By the end of August 2017 London’s West End had seen 3.1 million sq ft of office take-up, 29 per cent ahead of the long-term average, boosted by over half a million square feet of take-up in both June and July – the first time we had seen over 500,000 sq ft of take-up for two consecutive months in 17 years.
Looking at September and the rest of the year, we already have 902,735 sq ft of offices under offer and a further 6.4 million sq ft of active requirements including those from Bluecrest Capital, LinkedIn and Cleveland Clinic. As such, the West End looks on course to exceed 2016’s annual total of 3.9 million sq ft.
Waking up post referendum on 24 June 2016 the above would have seemed unfathomable. However, office take-up in the West End since the UK‘s decision to leave the EU has defied expectations and activity belies any fears that may have been circulating of a mass exodus of occupiers from London. So why is this happening, and is there anything within the stats that explains this?
While the West End is certainly not immune to economic changes – far from it – the diversity of its tenant base means that it is in as strong a position as possible to continue to be robust in the face of the looming Brexit: TMT occupiers represent 27 per cent of take-up to year date, serviced office providers 22 per cent and insurance and financial services 12 per cent.
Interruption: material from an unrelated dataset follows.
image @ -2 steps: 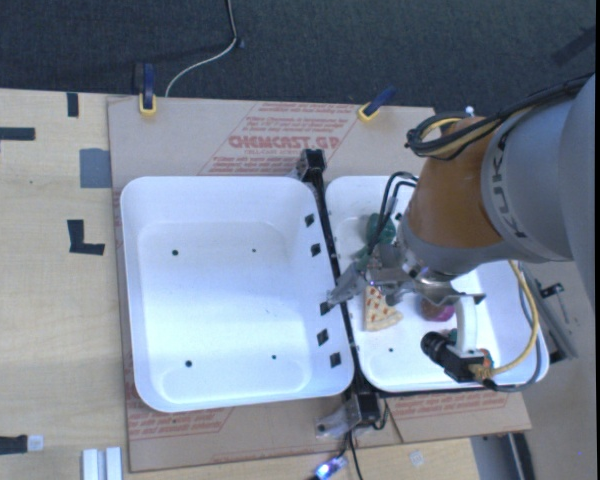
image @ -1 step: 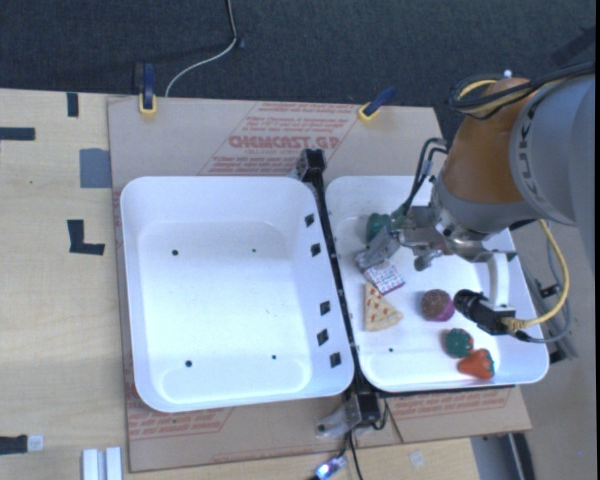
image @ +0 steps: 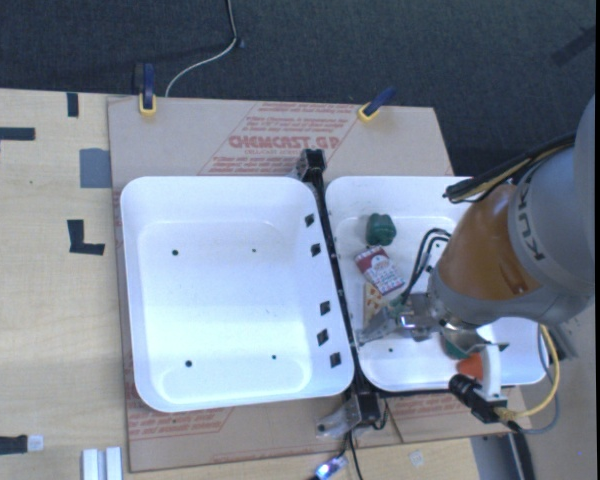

West End office take-up – breakdown by sector
Source Savills – 2017 data accurate to end of August
Furthermore, the West End is strengthened by the range of company sizes taking space. This means the market is not solely reliant on the large, headline-grabbing lettings, such as WebMD and Wates Construction, with the take-up figures instead dominated by sub-10,000 sq ft transactions, which largely reflect the type and size of office stock that typically exists in the West End. These companies also tend to want more lease flexibility meaning they move more often.
One of the other explanations for the market‘s robust performance is the serviced office sector. More providers have entered the market and those already established are taking increasing amounts of space, not least of all WeWork. The serviced office sector has accounted for 22 per cent of take-up in the year to date meaning it is now a very significant part of the market. Some landlords remain sceptical of the business model behind them, but they are standing the test of time with most service office centres full or close to.
The West End continues to see strong headline rental levels, with the average prime rent at the end of Q2 2017 at £118.25 per (a 7 per cent uptick on 2016 levels) and the average Grade A rent rising by 8 per cent on last year, standing at £83.22 per sq ft. Overall, in line with our expectations for future take-up levels, the West End’s broad tenant base, low vacancy rate and limited speculative development pipeline places it in good stead to weather any future storms.